The following 3 national championships were not bestowed by the NCAA:
- Women's
  - Gymnastics : 1970, 1974, 1975 (AIAW)

== Facilities ==

=== Saluki Way ===
On September 9, 2005, the plans for Saluki Way were unveiled by Chancellor Walter Wendler. The plan called for the construction of a new football stadium, renovation of SIU Arena (Now the Banterra Center), a new track and field complex, renovation and new additions of academic buildings, a remodeled Morris Library, and other campus improvements.

==== Saluki Stadium ====

SIU Football plays at the new 15,000-seat Saluki Stadium, which replaces McAndrew Stadium. The new stadium was part of the university's larger athletic facilities plan, "Saluki Way," to renovate and restructure the campus athletic facilities.

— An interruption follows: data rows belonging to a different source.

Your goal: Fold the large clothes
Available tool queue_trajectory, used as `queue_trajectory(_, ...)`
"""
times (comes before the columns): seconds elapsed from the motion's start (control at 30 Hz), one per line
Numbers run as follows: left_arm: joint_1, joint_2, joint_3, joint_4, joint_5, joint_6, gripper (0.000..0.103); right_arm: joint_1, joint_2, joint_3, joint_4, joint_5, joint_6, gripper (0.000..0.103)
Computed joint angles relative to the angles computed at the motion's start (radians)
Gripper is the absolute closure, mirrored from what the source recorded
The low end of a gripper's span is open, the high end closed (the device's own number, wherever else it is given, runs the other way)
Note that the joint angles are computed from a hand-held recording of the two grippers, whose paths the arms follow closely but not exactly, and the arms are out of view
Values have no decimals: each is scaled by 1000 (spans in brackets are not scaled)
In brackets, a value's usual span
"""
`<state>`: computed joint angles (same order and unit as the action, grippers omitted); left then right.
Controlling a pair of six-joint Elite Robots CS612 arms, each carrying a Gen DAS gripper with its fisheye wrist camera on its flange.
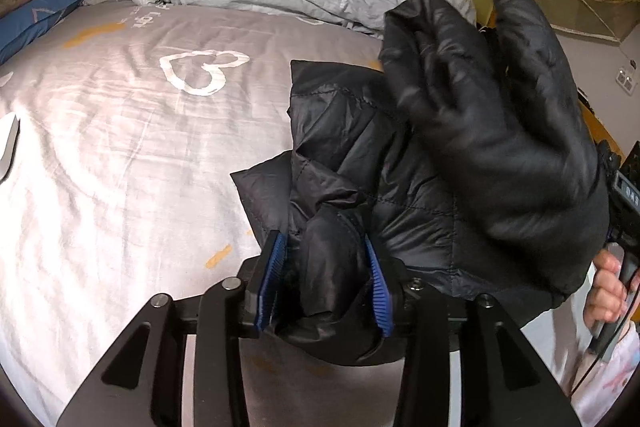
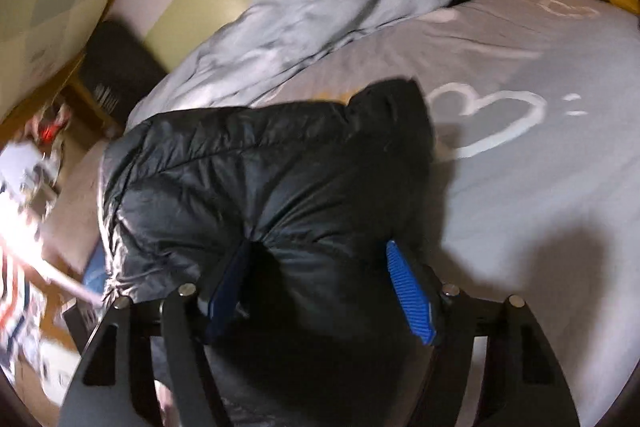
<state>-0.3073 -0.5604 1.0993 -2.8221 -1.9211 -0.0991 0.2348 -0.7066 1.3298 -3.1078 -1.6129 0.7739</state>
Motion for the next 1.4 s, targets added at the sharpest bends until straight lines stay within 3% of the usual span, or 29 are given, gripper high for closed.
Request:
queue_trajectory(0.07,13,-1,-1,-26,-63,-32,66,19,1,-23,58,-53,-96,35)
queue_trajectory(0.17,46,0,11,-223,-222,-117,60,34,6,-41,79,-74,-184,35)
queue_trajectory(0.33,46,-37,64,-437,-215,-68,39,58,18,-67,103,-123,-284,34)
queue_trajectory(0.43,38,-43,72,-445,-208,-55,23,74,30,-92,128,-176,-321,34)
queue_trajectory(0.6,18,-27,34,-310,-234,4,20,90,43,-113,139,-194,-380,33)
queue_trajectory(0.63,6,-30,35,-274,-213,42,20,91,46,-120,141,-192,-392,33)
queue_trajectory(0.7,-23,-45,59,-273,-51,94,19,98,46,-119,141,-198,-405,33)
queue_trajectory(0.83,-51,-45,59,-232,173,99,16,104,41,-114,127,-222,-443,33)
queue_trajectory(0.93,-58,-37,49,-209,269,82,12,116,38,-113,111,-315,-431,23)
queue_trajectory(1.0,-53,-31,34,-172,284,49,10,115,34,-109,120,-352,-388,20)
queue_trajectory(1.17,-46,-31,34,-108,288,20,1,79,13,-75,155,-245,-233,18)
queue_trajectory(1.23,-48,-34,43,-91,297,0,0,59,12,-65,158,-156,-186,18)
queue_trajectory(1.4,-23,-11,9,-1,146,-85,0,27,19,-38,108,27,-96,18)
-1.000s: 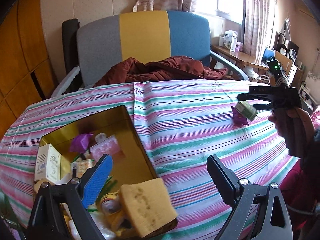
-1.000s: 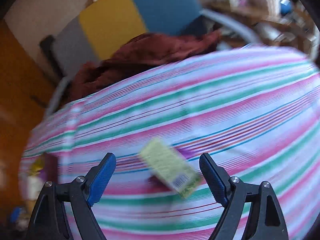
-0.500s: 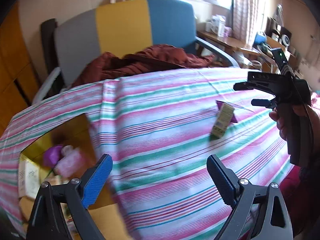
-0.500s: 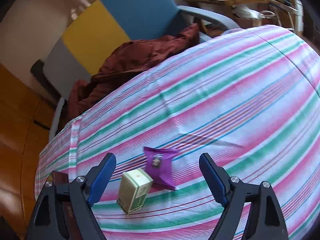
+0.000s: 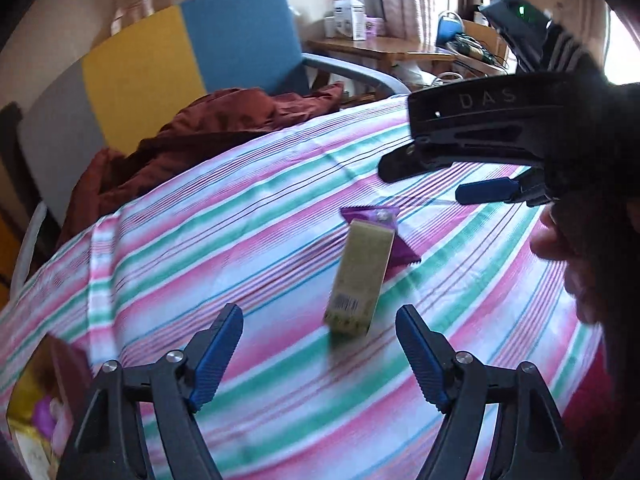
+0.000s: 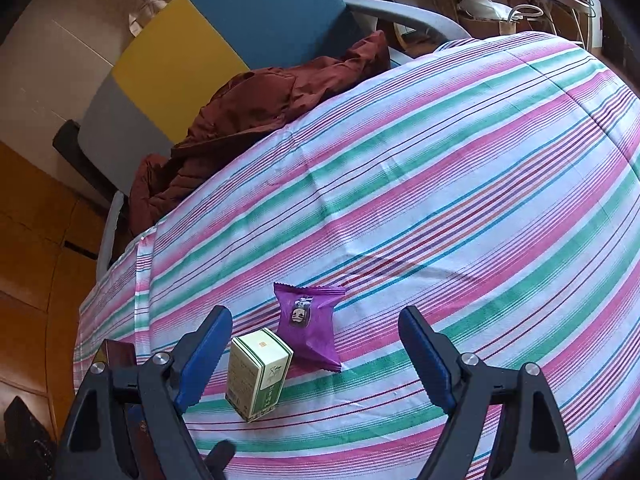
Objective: Organize objects
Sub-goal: 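Move both open tools back to the green box and purple packet, then grasp the green box with the left tool while the right tool grasps the purple packet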
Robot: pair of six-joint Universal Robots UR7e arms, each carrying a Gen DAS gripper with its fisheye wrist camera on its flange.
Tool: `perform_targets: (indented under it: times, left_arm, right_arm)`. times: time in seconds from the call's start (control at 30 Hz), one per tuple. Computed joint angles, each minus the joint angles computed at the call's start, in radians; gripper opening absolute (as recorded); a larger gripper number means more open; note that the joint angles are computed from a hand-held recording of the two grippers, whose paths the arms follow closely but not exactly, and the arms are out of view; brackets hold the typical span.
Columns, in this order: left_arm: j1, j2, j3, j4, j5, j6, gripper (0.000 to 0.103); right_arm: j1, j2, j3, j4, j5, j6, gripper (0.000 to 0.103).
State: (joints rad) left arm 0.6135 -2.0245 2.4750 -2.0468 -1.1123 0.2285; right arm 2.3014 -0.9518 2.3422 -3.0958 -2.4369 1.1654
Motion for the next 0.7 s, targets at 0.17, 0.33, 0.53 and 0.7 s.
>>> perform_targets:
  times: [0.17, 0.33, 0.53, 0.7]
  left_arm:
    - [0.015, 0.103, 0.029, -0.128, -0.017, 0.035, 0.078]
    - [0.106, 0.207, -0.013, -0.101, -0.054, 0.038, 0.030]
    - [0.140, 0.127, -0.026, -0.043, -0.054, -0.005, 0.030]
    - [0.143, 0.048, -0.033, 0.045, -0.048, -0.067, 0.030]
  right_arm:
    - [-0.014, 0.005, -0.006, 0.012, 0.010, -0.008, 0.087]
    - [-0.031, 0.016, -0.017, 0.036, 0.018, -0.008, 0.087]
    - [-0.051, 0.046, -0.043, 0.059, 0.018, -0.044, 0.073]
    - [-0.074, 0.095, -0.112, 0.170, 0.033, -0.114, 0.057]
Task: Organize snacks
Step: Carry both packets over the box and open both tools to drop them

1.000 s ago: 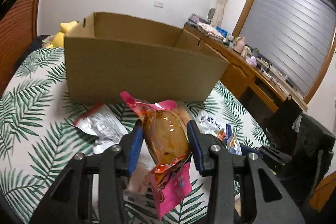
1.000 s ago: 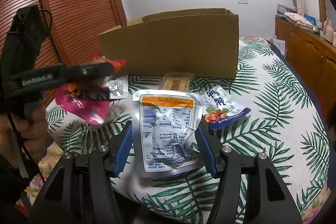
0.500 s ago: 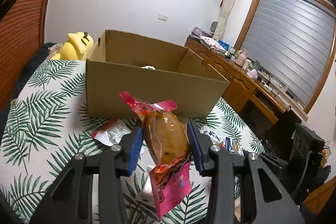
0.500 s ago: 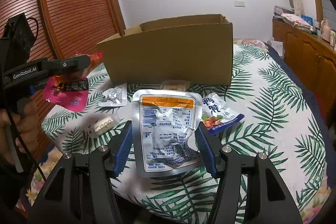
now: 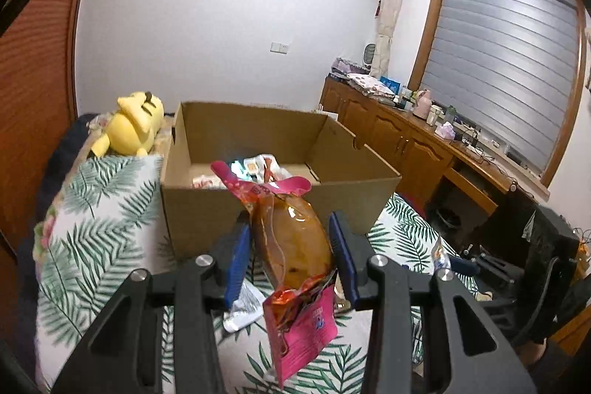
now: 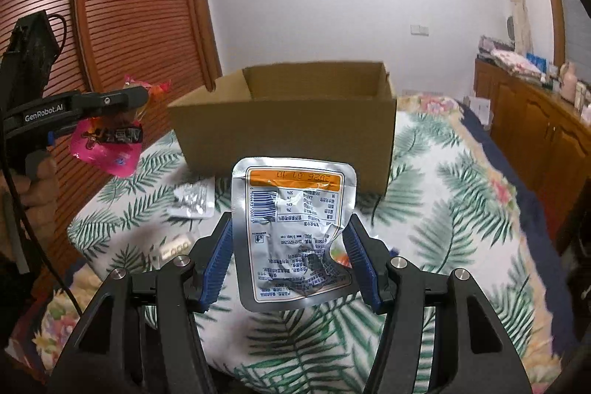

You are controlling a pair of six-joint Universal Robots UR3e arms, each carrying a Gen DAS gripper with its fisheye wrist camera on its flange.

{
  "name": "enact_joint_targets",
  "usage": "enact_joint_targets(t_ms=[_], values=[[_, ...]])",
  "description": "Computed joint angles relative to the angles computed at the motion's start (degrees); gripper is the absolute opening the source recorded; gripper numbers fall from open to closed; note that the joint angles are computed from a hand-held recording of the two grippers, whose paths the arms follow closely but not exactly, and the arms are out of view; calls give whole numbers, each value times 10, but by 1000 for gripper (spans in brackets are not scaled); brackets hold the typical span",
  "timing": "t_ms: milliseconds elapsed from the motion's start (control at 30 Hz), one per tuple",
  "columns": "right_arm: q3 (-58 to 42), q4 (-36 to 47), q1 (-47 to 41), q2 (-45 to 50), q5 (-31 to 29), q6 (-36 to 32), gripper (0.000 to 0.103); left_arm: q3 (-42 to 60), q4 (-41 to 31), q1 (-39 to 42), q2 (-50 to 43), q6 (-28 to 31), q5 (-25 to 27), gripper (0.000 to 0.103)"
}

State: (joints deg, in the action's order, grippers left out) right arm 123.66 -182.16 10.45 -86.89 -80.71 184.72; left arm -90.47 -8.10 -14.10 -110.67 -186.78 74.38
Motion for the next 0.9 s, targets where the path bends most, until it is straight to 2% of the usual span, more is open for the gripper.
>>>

Saluki Stadium opened on September 2, 2010, when a sellout crowd of 15,200 watched the Salukis defeat Quincy 70–7. The new football stadium is currently named Saluki Stadium. As of right now, no official naming rights have been sold.

==== Banterra Center ====
Banterra Center is an 8,339-seat arena on the SIU campus; it is the home of Saluki men's and women's basketball teams. The arena underwent a renovation as a part of Saluki Way. Known as the SIU Arena from 1964 to 2019, Banterra Bank purchased the naming rights for $4 million over ten years, with an option to extend the contract for an additional ten years for an additional $6 million.

==== Troutt-Wittman Center ====
The Troutt-Wittmann Academic and Training Center, a facility to give Saluki athletes the opportunity to gain help with their studies, as well as train and condition, was built with a donation by SIU alumnus and former Saluki football player Thomas Wittmann.